The most interesting parts deal with the cache coherency, flow-control, and the inter-node SMP coherency. Having servers with these processors will enable the CMT line to reach beyond the T5440 to the mid-range and possibly high-end server segments. With each processor having 16 cores and 8 threads, a 4-way server would have 64 cores and 512 threads. I would imagine that with the split coherency plane and cross-bar switch, one may be able to glue at least 4 UltraSPARC-RF processors with zero cost in specialized ASICs. This could significantly reduce the costs and complexity of such platforms up to 4 sockets. Beyond that, a specialized high-speed and low-latency interconnect would be required, as is the case on the T5440 today. It does beg the question if it's possible to create larger servers that could scale out across some standardized interconnect, perhaps Infiniband, to create modular SPARC servers capable of scaling out.
Of course a lot of details are left out in the presentations on the features of the Rainbow Falls processor. Some of the questions that come to mind are:
- The NCU is depicted in one slide. Is that the integrated 10Gb Ethernet controller?
- Is PCI-E v3.0 with PCI-IOV integrated? (This is still in the works from the PCI-SIG)

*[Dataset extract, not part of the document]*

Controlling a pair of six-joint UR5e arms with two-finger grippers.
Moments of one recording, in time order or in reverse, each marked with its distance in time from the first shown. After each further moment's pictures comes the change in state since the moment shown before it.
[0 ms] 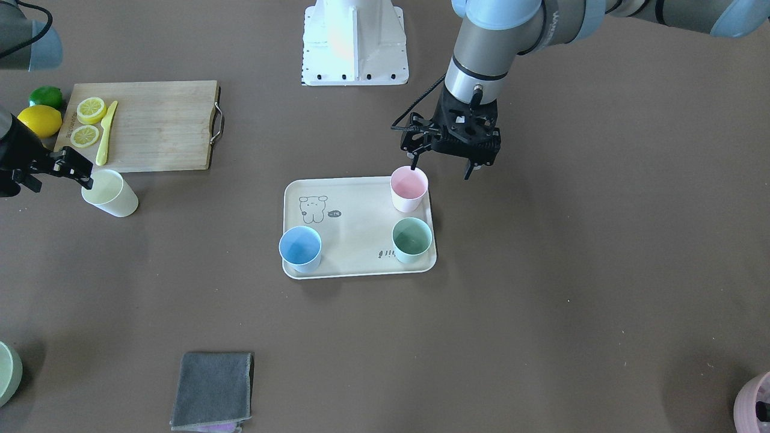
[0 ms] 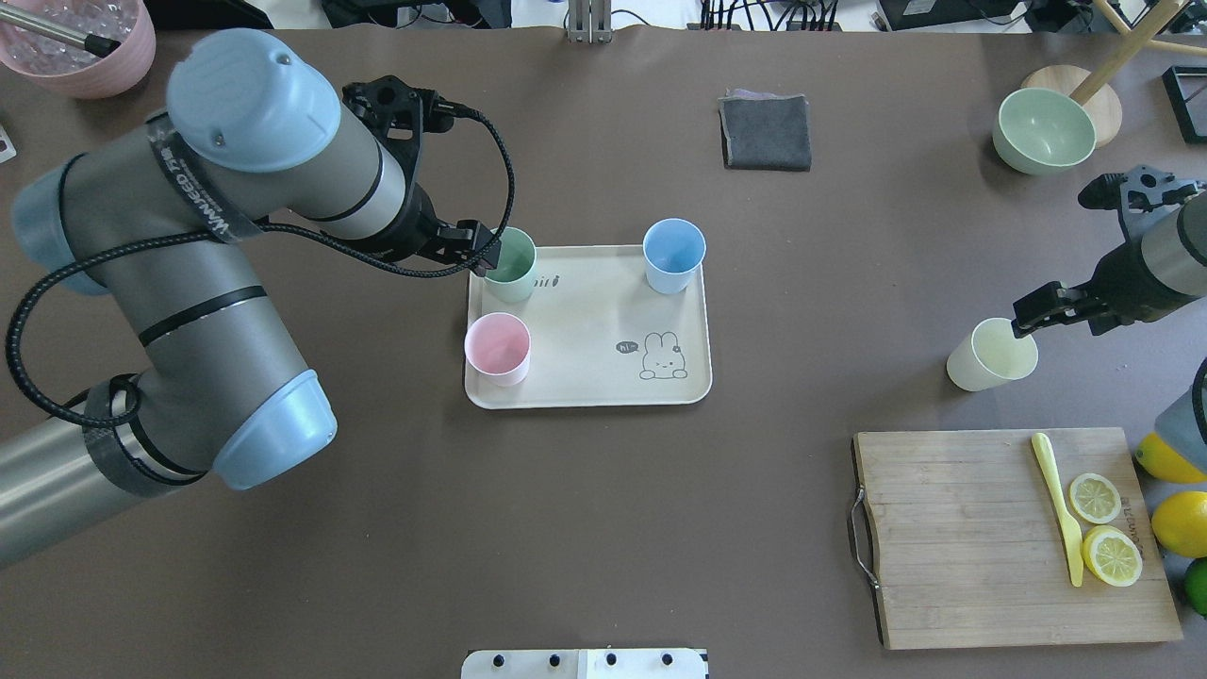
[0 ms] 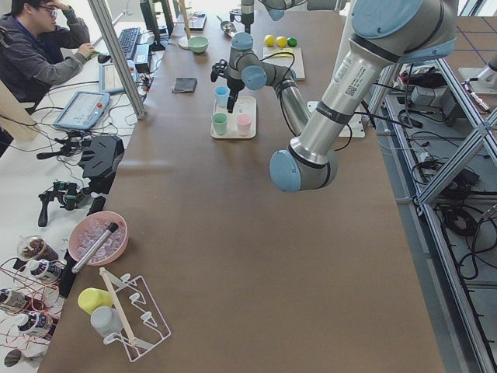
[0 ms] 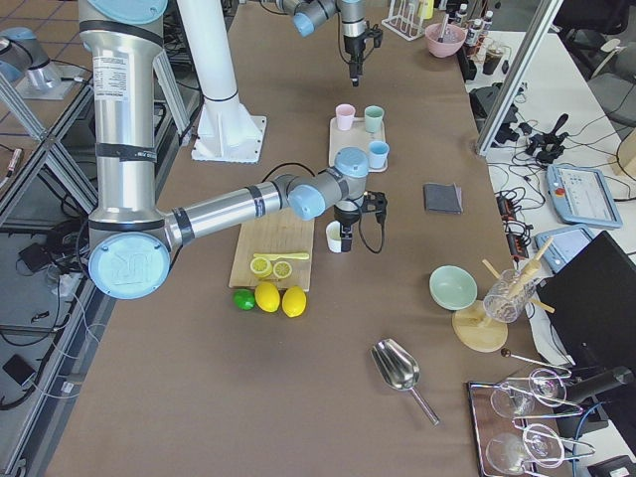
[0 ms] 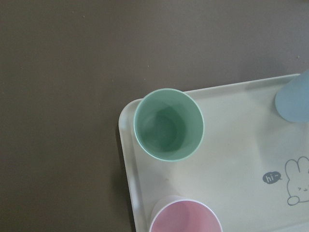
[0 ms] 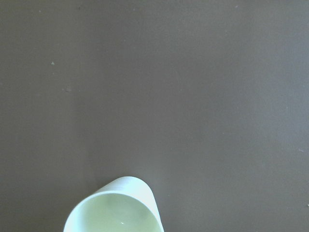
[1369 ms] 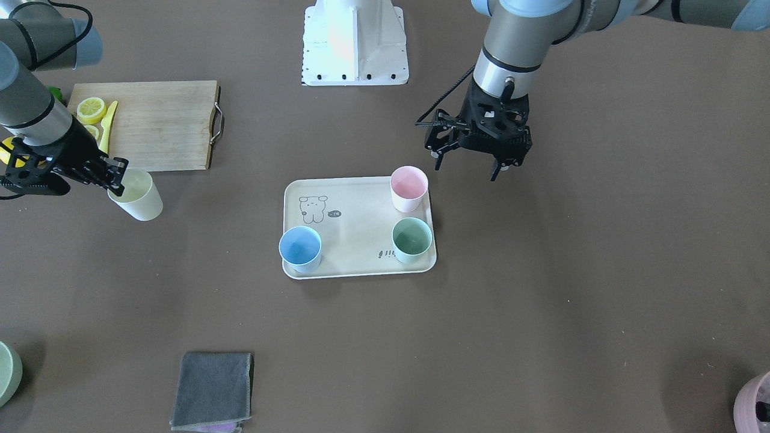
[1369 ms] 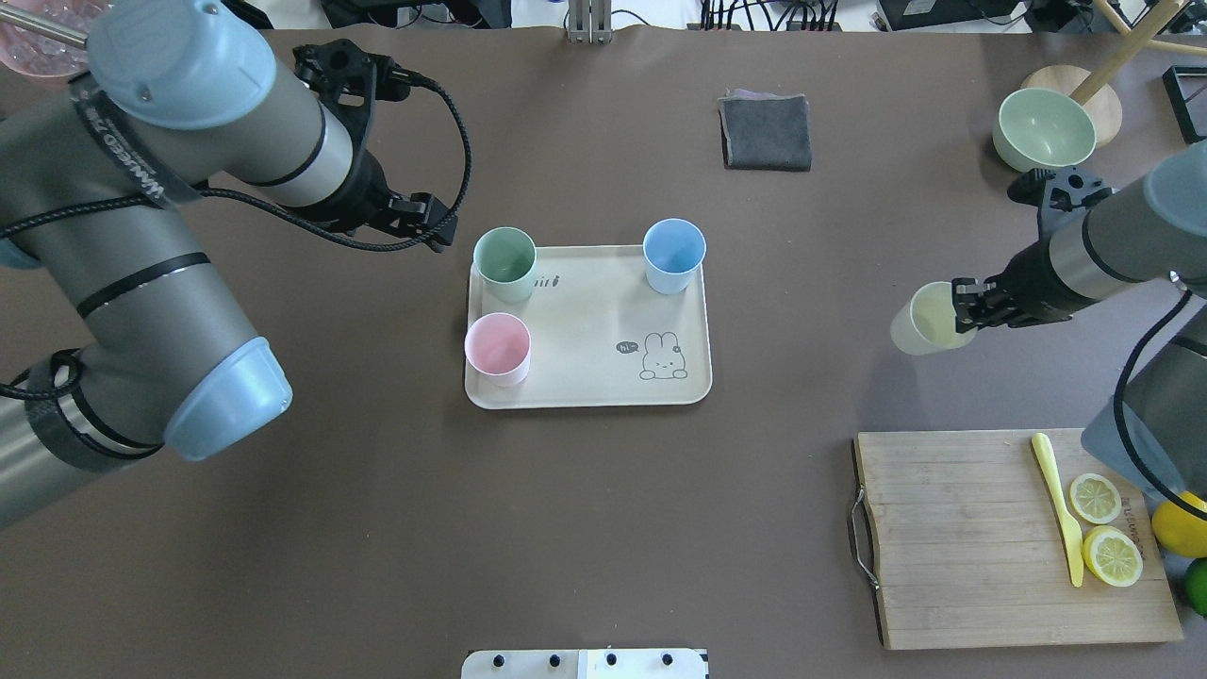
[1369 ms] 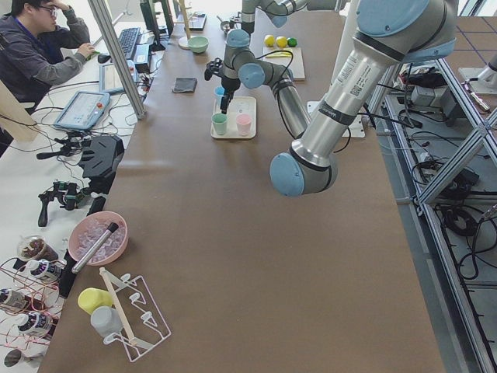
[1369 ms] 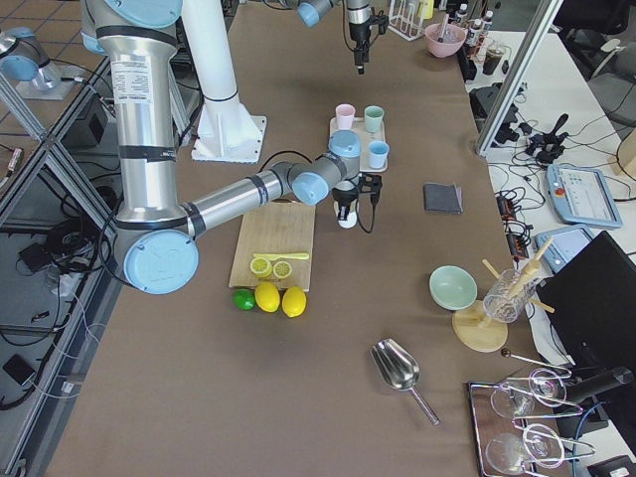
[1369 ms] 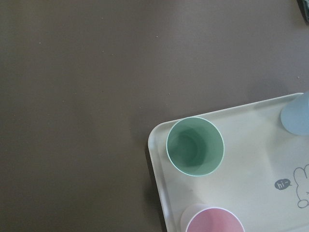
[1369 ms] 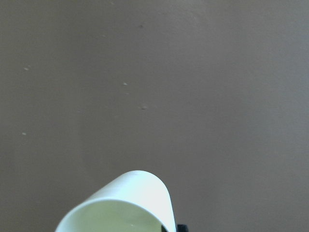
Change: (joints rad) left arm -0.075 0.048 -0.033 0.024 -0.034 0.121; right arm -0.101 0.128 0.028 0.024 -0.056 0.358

- Given the distributed and even heat profile of the die, will the processor fit into a typical air-cooled envelope?
- What process is the processor implemented in? (32nm or smaller?)
- What is the power envelope?
- Will DDR3 or FB-DIMMs be used?
- How will the cache coherency affect cache trashing in LDoms?
- How will the processor perform against T2 or SPARC64?
- How will it perform against single-threaded applications?
- What kind of clock speed would be deliverable with this architecture?
- Will this be manufactured by TI or TSMC?